Exercise description
Pictures aside, repeat the whole listing word for word.

Material shown
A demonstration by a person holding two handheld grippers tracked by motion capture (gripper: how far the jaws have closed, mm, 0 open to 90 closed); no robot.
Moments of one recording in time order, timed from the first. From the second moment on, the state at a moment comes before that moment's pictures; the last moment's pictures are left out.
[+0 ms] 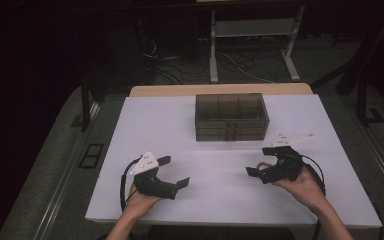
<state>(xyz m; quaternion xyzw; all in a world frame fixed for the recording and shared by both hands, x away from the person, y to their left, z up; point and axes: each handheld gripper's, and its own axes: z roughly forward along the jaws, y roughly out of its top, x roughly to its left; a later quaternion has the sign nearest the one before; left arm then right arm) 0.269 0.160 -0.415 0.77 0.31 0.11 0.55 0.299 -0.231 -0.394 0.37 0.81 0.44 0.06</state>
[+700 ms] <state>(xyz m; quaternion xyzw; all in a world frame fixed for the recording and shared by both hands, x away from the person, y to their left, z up) 0.269 0.160 -0.415 0.77 0.31 0.11 0.55 0.314 -0.213 -0.404 0.39 0.81 0.43 0.05</state>
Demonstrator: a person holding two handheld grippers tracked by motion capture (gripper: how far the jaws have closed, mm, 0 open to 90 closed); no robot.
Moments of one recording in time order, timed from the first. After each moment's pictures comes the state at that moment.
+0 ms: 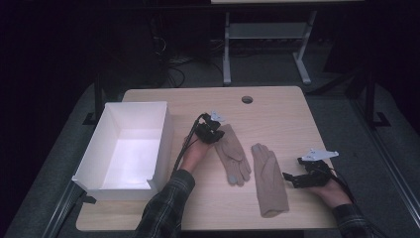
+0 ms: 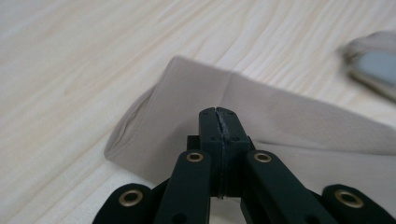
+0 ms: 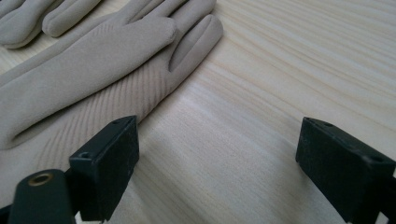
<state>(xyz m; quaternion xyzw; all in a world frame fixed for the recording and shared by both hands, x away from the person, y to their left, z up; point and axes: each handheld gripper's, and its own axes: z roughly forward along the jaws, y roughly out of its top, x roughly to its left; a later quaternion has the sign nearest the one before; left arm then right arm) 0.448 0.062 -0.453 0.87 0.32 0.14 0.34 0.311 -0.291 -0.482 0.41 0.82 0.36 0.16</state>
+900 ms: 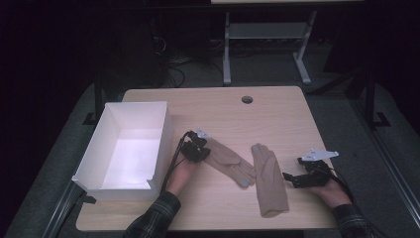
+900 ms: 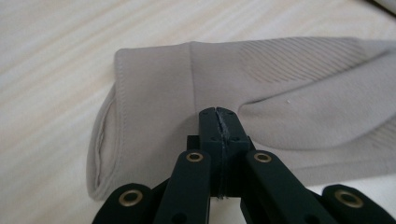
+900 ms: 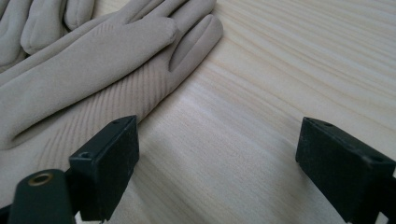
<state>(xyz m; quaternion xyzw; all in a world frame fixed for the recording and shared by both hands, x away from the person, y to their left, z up) 0.380 0.102 -0.456 0.87 0.38 0.14 0.30 0.311 -0.291 -0.482 0.41 0.82 0.36 0.16</state>
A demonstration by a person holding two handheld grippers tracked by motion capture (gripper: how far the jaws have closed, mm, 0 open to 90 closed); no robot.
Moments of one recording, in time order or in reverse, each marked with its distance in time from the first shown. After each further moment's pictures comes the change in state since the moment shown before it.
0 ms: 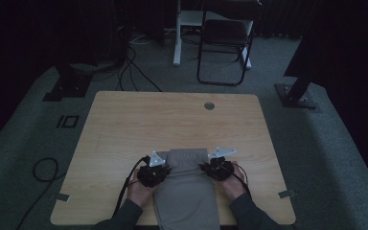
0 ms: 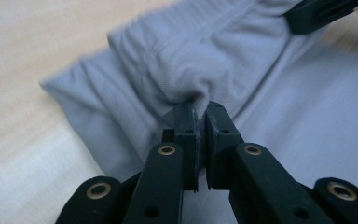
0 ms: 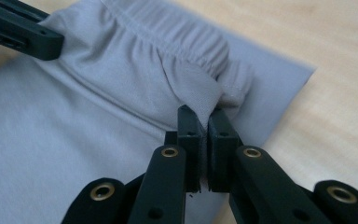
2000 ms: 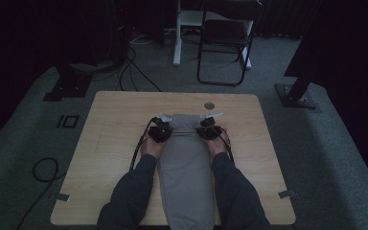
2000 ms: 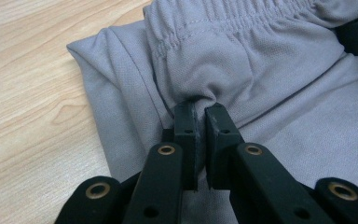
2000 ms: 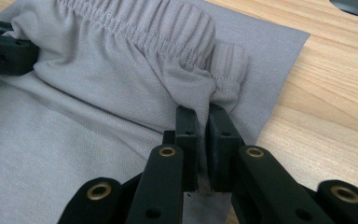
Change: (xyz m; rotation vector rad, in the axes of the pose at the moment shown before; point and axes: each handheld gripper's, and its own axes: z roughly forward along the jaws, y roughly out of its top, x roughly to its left) left arm 0.099 0.100 0.093 -0.015 0.206 -0.069; right arm -0.091 0.094 0.092 0.005 -0.211 0.164
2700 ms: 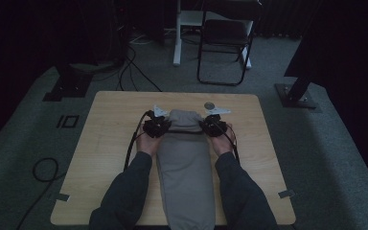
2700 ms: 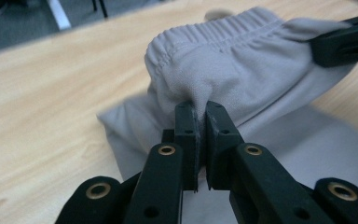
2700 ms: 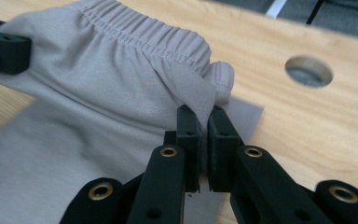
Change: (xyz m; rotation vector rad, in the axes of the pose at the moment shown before) left arm 0.000 0.026 -0.072 -0.158 -0.070 0.013; right arm 0.007 0.015 -0.058 -0.176 0.003 -0.046
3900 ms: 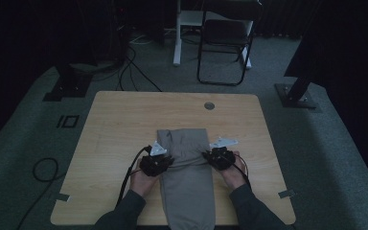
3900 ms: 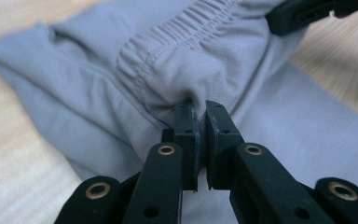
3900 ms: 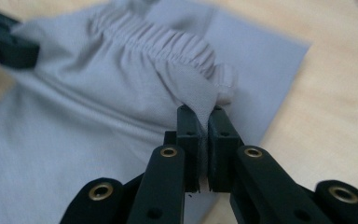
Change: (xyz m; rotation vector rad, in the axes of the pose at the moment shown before) left arm -0.061 -0.097 -0.044 0.116 -0.185 0.032; right arm 0.037 -0.085 -0.061 0.118 0.130 -0.129
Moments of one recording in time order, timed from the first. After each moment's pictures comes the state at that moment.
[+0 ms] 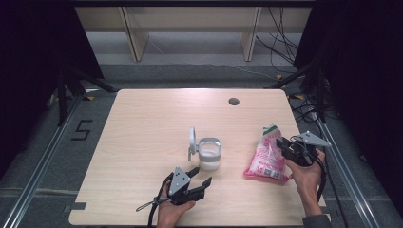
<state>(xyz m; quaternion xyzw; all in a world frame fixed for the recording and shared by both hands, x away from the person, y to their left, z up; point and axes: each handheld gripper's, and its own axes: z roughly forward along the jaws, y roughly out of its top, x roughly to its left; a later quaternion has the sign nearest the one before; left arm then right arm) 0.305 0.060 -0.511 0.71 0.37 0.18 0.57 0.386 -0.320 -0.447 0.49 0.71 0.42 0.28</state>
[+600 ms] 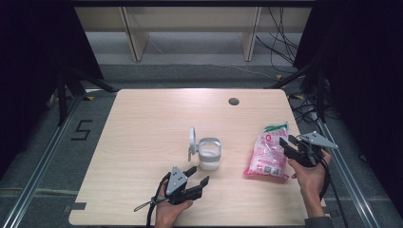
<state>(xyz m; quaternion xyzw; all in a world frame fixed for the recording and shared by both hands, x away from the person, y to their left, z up) 0.306 0.065 -0.510 0.71 0.38 0.18 0.57 0.379 -0.326 -0.438 0.51 0.68 0.42 0.31</state>
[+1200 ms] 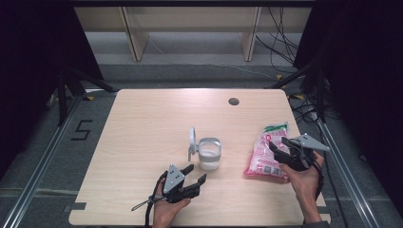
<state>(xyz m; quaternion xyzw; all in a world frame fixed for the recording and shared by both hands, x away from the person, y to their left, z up) 0.309 0.072 -0.507 0.70 0.38 0.19 0.57 0.368 -0.299 -0.437 0.49 0.70 0.43 0.29</state>
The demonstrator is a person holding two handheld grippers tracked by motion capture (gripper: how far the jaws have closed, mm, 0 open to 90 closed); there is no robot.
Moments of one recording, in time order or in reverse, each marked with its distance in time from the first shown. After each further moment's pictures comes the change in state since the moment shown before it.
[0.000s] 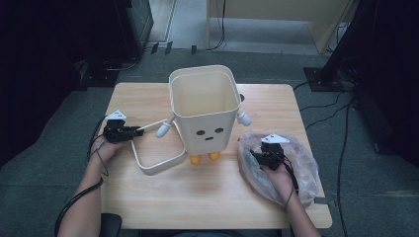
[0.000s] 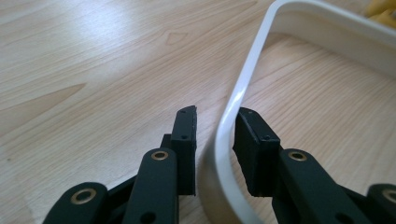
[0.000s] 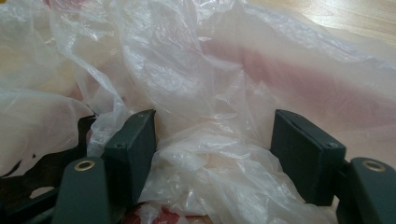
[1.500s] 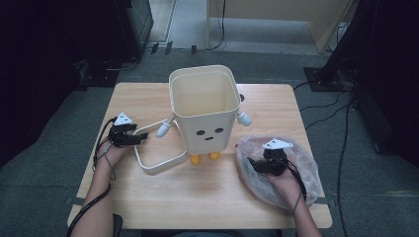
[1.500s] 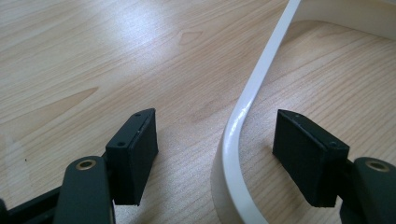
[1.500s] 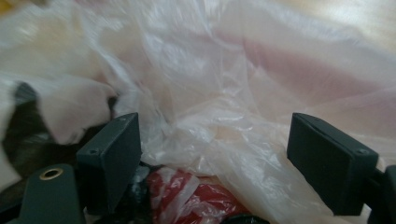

Solution below
A demonstration by a person holding two handheld grippers tracked by motion capture (gripper: how far the jaws have closed, mm, 0 open to 90 closed); no robot.
Moments of one recording in time order, timed from the first. From the second moment on, the state at a moment comes before that moment's pictures; the last moment's pictures are left out.
[+0 ms] 
<state>(xyz m; quaternion xyzw; all in a world frame fixed for the recording and shared by both hands, x away from the person, y to their left, z up; point and axes: each handheld gripper's, and its own axes: z roughly forward along the jaws, y roughly out of its top, x roughly to its left; a later quaternion has the sign nearest the one before; left arm then right arm) 0.269 0.160 -0.415 0.77 0.31 0.11 0.55 0.299 -0.231 -0.394 0.37 0.81 0.44 0.06</state>
[+700 ms] <state>(xyz m; quaternion xyzw; all in a world frame fixed for the recording and shared by both hands, x away from the person, y to their left, z up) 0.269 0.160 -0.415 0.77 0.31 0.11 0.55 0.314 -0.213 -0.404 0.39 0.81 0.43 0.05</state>
Demonstrator: a person holding two handheld grippers tracked by motion capture (gripper: how far the jaws have closed, mm, 0 open to 90 closed); no robot.
Moments of one recording in time order, timed from the first. After each moment's pictures comes the state at that moment.
+0 ms: 
+0 ms: 
+0 ms: 
<state>(xyz m; quaternion xyzw; all in a world frame fixed for the recording and shared by both hands, x away from the person, y to their left, z up; point and axes: each handheld gripper's, and its own axes: z roughly forward along the jaws, y roughly out of its top, x roughly to its left; a later quaternion has the sign nearest the one before; left arm then right arm) 0.448 0.062 -0.453 0.87 0.32 0.14 0.34 0.311 -0.291 -0.482 0.41 0.82 0.36 0.16</state>
+900 ms: 
+900 ms: 
+900 ms: 
<state>(xyz m; quaternion xyzw; all in a world frame fixed for the recording and shared by both hands, x away from the person, y to their left, z up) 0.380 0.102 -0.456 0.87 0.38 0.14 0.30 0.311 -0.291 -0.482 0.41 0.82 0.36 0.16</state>
A demonstration by a person holding two handheld grippers tracked by motion capture (gripper: how far the jaws have closed, mm, 0 open to 90 closed); no robot.
Moments of one recording, in time order or in reverse, each marked with its distance in time from the first shown. After each further moment's pictures comes the change in state since the moment shown before it.
0 ms: 
0 ms: 
0 ms: 
2000 ms: 
2000 ms: 
2000 ms: 
Change: (xyz m; rotation vector rad, in the axes of the pose at the moment shown before; point and axes: each handheld gripper's, and its own axes: z roughly forward along the jaws, y roughly out of its top, x roughly to its left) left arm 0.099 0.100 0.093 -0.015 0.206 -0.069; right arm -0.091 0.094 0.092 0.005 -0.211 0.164
2700 ms: 
2700 ms: 
2700 ms: 
Change: (xyz m; rotation vector rad, in the axes of the pose at the moment shown before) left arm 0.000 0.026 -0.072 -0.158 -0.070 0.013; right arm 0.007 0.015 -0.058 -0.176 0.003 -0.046
3900 ms: 
3900 ms: 
3900 ms: 
Change: (xyz m; rotation vector rad, in the axes of the pose at the moment shown before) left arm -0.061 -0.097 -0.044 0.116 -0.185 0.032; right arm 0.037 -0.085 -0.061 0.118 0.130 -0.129
Moments of one recording in time order, timed from the first. After each moment's pictures comes the state at that moment.
[+0 ms] 
<state>(xyz m; quaternion xyzw; all in a world frame fixed for the recording and shared by both hands, x away from the person, y to their left, z up; point and axes: each handheld gripper's, and its own axes: z roughly forward along the jaws, y roughly out of its top, x roughly to its left; a later quaternion has the sign nearest the one before; left arm then right arm) 0.305 0.060 -0.511 0.71 0.37 0.18 0.57 0.386 -0.320 -0.447 0.49 0.71 0.42 0.28</state>
[+600 ms] 
<state>(xyz m; quaternion xyzw; all in a world frame fixed for the recording and shared by both hands, x away from the person, y to their left, z up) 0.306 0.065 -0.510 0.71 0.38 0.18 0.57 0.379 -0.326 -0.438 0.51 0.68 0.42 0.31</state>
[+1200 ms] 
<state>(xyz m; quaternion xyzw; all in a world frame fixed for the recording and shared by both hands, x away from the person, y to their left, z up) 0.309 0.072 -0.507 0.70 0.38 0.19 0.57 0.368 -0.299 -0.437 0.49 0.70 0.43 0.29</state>
The demonstrator is a person holding two handheld grippers tracked by motion capture (gripper: how far the jaws have closed, mm, 0 open to 90 closed); there is no robot.
Moments of one recording, in time order or in reverse, each marked with its distance in time from the first shown. After each further moment's pictures comes the change in state since the moment shown before it.
[0.000s] 
[0.000s] 
[0.000s] 
[1.500s] 
[1.500s] 
[1.500s] 

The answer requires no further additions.